Markets see their worst quarter in four years

  • 1 October 2015
  • From the section Business
Man watching Japanese stocks Image copyright Getty Images
Image caption A bad quarter: Falling Japanese stocks earlier this month

Global stock markets signed off on their worst three months in four years on Wednesday.

Markets saw falls of between 7% and 15% over the three months with the Shanghai index falling furthest, down 25%.

Confidence in stocks has been hit by the crisis in Greece, the Chinese slowdown and the threat of higher interest rates.

However, most markets ended the month with a final flourish, some making gains for the single day of over 2%.

On Wednesday, the Dow Jones, the main American index, ended up about 1.5%. The London FTSE 100 bounced up 2.58%

But the numbers for the major markets from July to September make for sobering reading.

  • Dow - 7.9%
  • FTSE 100 - 7.04%
  • Dax - 11.74%
  • Nikkei - 14.47%
  • Shanghai Composite - 24.69%

International Monetary Fund chief Christine Lagarde said: "On the economic front, there is... reason to be concerned. The prospect of rising interest rates in the United States and China's slowdown are contributing to uncertainty and higher market volatility,"

Greek crisis

The markets started the quarter in the throes of the Greek crisis. Many investors were convinced there would be no bailout, economic chaos in Europe, and a Greek exit from the eurozone.

That did not happen, but the European economic recovery has been anaemic at best.

And a mere week after the Greek agreement, China had a Black Friday with the Shanghai market falling over 6%, sending markets round the world into a tailspin.

Markets are often derided as wildly inaccurate economic barometers, but economists were agreed this indicated two very obvious facts: the Chinese stock markets were vastly over-valued, and the Chinese economy was slowing.

They were supported by a growing stream of weak economic figures coming out of China.

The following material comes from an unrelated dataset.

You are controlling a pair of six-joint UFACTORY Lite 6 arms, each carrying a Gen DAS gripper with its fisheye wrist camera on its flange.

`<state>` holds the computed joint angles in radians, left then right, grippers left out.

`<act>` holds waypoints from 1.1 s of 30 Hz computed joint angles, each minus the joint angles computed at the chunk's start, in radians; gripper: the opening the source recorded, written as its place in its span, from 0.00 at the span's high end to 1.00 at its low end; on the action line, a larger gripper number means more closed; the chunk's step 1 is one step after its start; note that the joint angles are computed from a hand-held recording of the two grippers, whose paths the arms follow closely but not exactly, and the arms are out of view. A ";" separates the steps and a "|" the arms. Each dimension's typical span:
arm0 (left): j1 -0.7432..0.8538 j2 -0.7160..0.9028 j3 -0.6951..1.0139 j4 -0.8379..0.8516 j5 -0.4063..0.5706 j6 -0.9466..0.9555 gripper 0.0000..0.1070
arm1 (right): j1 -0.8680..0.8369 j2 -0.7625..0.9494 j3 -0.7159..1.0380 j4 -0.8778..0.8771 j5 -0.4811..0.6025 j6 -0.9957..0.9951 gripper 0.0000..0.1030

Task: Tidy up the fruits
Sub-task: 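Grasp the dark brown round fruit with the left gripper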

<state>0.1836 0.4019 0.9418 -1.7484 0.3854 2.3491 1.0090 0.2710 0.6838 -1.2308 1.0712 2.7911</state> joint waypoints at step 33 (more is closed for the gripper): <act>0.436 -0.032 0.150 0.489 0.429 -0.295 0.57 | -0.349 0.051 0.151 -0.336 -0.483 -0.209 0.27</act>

That then had a knock on effect on global commodity prices, trade and shipping, and battered the shares in the big mining and energy companies and their support services.

That hit the economies of commodity exporters like Australia, Brazil, Chile, and South Africa, weakening their currencies.


At the end of August China devalued its currency, the yuan, which caused another panic, as investors speculated the country was about to embark on a series of rapid devaluations to undercut its competitors.

With the benefit of hindsight the devaluation seems to have been what the Chinese government always claimed it was, part of a slew of reforms to allow market forces to dictate the value of its currency.

Ms Lagarde in her speech on Wednesday said: "China ... is in the midst of a fundamental and welcome transformation. It has launched deep structural reforms to lift incomes and living standards. These reforms will, by design, lead to a "new normal" of slower, safer, and more sustainable growth. "

But in the meantime the reforms are causing huge volatility in the world's markets.

On top of all this the US - and the UK too - are considering putting up interest rates.

US economy

While the Chinese slowdown has worried American investors, they have fears of their own that US shares are simply overvalued.

Next week sees the start of the third quarter reporting season for America's big companies, which is likely to dictate the mood of the market through to the year end.

Meanwhile, the numbers on the US economy have been ambiguous.

Figures for August showed a sharp 3.2% fall in exports as the weakening global economy and the strong dollar made U.S. goods more expensive for foreign buyers.

The August employment figures were disappointing, but not disastrous.

US economic growth was revised upwards showing an annualised growth rate of 3.9%. But the numbers were for the second quarter - before the summer turmoil.

But some economists believe the economy is strong enough to withstand a rate rise.

Peter Morici, business professor at the University of Maryland, said: "Overall, a Fed interest rate increase won't harm growth and jobs creation, and the Fed is likely to begin gradually raising rates at its October or December policymaking meetings."